- Goal of the exercise -
The full listing below should be printed word for word.

- Recorded information -
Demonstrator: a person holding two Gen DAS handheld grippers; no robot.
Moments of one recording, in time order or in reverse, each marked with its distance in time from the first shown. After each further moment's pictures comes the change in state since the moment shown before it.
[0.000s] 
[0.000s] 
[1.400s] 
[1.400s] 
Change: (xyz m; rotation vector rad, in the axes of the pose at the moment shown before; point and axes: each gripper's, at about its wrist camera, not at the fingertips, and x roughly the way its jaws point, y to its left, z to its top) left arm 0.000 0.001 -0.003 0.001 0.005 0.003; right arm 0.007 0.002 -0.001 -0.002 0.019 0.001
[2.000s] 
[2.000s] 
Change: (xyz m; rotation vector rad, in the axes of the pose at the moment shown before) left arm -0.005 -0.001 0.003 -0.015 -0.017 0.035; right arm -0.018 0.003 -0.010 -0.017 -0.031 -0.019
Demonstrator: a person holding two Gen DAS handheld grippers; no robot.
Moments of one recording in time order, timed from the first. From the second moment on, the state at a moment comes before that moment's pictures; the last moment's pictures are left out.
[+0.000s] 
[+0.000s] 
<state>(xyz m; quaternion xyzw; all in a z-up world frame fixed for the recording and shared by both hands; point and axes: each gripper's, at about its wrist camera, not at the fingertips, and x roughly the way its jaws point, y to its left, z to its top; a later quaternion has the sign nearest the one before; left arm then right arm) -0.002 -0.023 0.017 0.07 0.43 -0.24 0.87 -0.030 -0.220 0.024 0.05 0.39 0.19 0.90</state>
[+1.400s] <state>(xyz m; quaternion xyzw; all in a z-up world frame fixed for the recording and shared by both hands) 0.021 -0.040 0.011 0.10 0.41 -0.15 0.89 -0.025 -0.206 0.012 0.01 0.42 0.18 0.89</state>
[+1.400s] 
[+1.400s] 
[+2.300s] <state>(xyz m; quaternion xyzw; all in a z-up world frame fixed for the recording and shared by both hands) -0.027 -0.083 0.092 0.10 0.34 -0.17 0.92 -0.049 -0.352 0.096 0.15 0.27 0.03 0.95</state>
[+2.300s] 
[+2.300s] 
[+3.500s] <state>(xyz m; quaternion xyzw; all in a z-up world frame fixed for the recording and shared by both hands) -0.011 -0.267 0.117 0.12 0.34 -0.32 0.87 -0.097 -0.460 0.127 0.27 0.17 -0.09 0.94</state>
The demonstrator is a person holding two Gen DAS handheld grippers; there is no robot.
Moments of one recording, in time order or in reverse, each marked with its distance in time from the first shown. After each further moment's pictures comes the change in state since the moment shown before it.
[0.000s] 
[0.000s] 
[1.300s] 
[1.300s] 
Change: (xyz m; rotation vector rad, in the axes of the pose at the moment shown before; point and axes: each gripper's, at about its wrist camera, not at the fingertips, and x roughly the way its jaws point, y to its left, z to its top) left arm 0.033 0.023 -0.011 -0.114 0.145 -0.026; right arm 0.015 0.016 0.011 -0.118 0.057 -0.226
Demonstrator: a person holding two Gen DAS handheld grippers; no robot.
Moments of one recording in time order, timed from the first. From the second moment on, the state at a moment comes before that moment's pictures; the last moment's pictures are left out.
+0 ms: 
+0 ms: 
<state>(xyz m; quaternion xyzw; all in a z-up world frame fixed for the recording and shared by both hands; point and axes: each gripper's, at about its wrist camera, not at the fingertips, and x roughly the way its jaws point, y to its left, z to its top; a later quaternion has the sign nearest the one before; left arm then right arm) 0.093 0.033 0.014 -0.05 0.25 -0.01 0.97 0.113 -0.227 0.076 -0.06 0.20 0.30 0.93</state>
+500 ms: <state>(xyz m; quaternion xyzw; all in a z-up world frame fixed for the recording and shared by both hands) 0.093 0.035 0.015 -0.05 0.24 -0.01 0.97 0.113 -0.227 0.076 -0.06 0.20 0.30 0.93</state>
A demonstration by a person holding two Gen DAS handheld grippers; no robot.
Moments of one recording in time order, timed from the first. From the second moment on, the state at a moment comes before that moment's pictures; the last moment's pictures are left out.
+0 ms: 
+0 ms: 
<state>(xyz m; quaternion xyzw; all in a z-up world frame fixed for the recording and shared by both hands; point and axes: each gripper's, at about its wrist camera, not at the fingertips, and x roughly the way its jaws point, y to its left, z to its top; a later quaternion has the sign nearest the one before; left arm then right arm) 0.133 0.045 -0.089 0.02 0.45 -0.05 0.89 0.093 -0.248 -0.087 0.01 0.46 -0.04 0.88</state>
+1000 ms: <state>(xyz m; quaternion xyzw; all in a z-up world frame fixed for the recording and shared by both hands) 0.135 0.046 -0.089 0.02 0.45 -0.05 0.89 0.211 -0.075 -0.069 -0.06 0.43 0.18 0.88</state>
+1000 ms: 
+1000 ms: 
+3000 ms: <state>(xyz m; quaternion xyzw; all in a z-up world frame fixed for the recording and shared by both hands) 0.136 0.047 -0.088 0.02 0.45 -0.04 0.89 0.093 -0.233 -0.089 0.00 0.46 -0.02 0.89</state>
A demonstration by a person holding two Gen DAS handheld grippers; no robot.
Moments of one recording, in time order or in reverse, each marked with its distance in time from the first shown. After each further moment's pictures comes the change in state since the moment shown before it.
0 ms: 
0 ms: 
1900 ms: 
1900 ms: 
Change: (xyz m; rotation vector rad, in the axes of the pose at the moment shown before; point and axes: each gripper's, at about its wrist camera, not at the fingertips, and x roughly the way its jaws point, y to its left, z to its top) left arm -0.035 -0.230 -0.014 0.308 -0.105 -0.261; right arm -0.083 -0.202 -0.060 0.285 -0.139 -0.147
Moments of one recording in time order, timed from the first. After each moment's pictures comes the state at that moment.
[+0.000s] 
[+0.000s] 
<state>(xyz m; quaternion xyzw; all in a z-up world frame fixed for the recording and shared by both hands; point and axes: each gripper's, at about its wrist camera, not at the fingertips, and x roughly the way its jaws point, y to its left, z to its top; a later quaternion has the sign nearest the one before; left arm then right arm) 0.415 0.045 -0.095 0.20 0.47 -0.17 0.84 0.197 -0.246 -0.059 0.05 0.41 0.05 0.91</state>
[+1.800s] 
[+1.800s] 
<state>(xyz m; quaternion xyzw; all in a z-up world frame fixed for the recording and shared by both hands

- Solution to this task -
Demonstrator: a person holding two Gen DAS handheld grippers; no robot.
Moments of one recording, in time order or in reverse, each marked with its distance in time from the first shown. After each further moment's pictures comes the change in state since the moment shown before it.
[0.000s] 
[0.000s] 
[1.400s] 
[1.400s] 
Change: (xyz m; rotation vector rad, in the axes of the pose at the moment shown before; point and axes: each gripper's, at about its wrist camera, not at the fingertips, and x roughly the way its jaws point, y to its left, z to its top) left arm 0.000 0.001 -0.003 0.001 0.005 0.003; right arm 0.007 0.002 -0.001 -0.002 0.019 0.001
[2.000s] 
[2.000s] 
Change: (xyz m; rotation vector rad, in the axes of the pose at the moment shown before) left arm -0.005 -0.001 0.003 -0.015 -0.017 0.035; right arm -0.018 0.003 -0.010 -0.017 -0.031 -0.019
Demonstrator: a person holding two Gen DAS handheld grippers; no robot.
Moments of one recording in time order, timed from the first. From the second moment on, the state at a moment comes before that moment's pictures; the last moment's pictures are left out.
[+0.000s] 
[+0.000s] 
<state>(xyz m; quaternion xyzw; all in a z-up world frame fixed for the recording and shared by both hands; point and axes: each gripper's, at about its wrist camera, not at the fingertips, and x roughly the way its jaws point, y to its left, z to its top; a later quaternion has the sign nearest the one before; left arm then right arm) -0.002 -0.023 0.017 0.07 0.43 -0.24 0.87 -0.030 -0.220 0.024 0.05 0.39 0.19 0.90</state>
[+1.400s] <state>(xyz m; quaternion xyzw; all in a z-up world frame fixed for the recording and shared by both hands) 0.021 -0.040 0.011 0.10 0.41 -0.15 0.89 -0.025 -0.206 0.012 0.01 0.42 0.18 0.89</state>
[+1.400s] 
[+1.400s] 
[+2.300s] <state>(xyz m; quaternion xyzw; all in a z-up world frame fixed for the recording and shared by both hands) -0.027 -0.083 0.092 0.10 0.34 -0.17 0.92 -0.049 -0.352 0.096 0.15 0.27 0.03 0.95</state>
[+2.300s] 
[+2.300s] 
[+3.500s] <state>(xyz m; quaternion xyzw; all in a z-up world frame fixed for the recording and shared by both hands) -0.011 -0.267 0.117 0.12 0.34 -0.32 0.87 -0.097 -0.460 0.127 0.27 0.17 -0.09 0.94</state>
The demonstrator is a person holding two Gen DAS handheld grippers; there is no robot.
Moments of one recording, in time order or in reverse, each marked with its distance in time from the first shown. After each further moment's pictures comes the change in state since the moment shown before it.
[0.000s] 
[0.000s] 
[1.300s] 
[1.300s] 
Change: (xyz m; rotation vector rad, in the axes of the pose at the moment shown before; point and axes: each gripper's, at about its wrist camera, not at the fingertips, and x roughly the way its jaws point, y to its left, z to its top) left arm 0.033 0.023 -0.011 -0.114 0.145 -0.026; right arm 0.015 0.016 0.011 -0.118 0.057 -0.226
Demonstrator: a person holding two Gen DAS handheld grippers; no robot.
Moments of one recording in time order, timed from the first. From the second moment on, the state at a moment comes before that moment's pictures; the last moment's pictures are left out.
+0 ms: 
+0 ms: 
<state>(xyz m; quaternion xyzw; all in a z-up world frame fixed for the recording and shared by both hands; point and axes: each gripper's, at about its wrist camera, not at the fingertips, and x roughly the way its jaws point, y to its left, z to its top; a later quaternion has the sign nearest the one before; left arm then right arm) 0.093 0.033 0.014 -0.05 0.25 -0.01 0.97 0.113 -0.227 0.076 -0.06 0.20 0.30 0.93</state>
+500 ms: <state>(xyz m; quaternion xyzw; all in a z-up world frame fixed for the recording and shared by both hands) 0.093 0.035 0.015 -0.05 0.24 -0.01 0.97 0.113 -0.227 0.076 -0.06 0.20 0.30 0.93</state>
A demonstration by a person holding two Gen DAS handheld grippers; no robot.
Moments of one recording in time order, timed from the first. From the second moment on, the state at a moment comes before that moment's pictures; the last moment's pictures are left out.
+0 ms: 
+0 ms: 
<state>(xyz m; quaternion xyzw; all in a z-up world frame fixed for the recording and shared by both hands; point and axes: each gripper's, at about its wrist camera, not at the fingertips, and x roughly the way its jaws point, y to its left, z to its top; a later quaternion has the sign nearest the one before; left arm then right arm) 0.133 0.045 -0.089 0.02 0.45 -0.05 0.89 0.093 -0.248 -0.087 0.01 0.46 -0.04 0.88</state>
+1000 ms: <state>(xyz m; quaternion xyzw; all in a z-up world frame fixed for the recording and shared by both hands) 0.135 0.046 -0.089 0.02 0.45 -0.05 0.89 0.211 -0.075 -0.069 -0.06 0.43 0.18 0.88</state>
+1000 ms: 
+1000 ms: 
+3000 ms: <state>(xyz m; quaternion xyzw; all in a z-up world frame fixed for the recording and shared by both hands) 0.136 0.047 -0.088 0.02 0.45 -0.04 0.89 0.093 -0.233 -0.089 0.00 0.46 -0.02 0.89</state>
A demonstration by a person holding two Gen DAS handheld grippers; no robot.
Moments of one recording, in time order or in reverse, each marked with its distance in time from the first shown. After each further moment's pictures comes the change in state since the moment shown before it.
0 ms: 
0 ms: 
1900 ms: 
1900 ms: 
Change: (xyz m; rotation vector rad, in the axes of the pose at the moment shown before; point and axes: each gripper's, at about its wrist camera, not at the fingertips, and x roughly the way its jaws point, y to its left, z to its top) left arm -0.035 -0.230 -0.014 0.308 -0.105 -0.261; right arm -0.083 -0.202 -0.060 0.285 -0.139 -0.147
Moments of one recording in time order, timed from the first. After each moment's pictures comes the state at that moment.
[+0.000s] 
[+0.000s] 
<state>(xyz m; quaternion xyzw; all in a z-up world frame fixed for the recording and shared by both hands; point and axes: each gripper's, at about its wrist camera, not at the fingertips, and x roughly the way its jaws point, y to its left, z to its top; a later quaternion has the sign nearest the one before; left arm then right arm) 0.415 0.045 -0.095 0.20 0.47 -0.17 0.84 0.197 -0.246 -0.059 0.05 0.41 0.05 0.91</state>
[+1.800s] 
[+1.800s] 
<state>(xyz m; quaternion xyzw; all in a z-up world frame fixed for the recording and shared by both hands

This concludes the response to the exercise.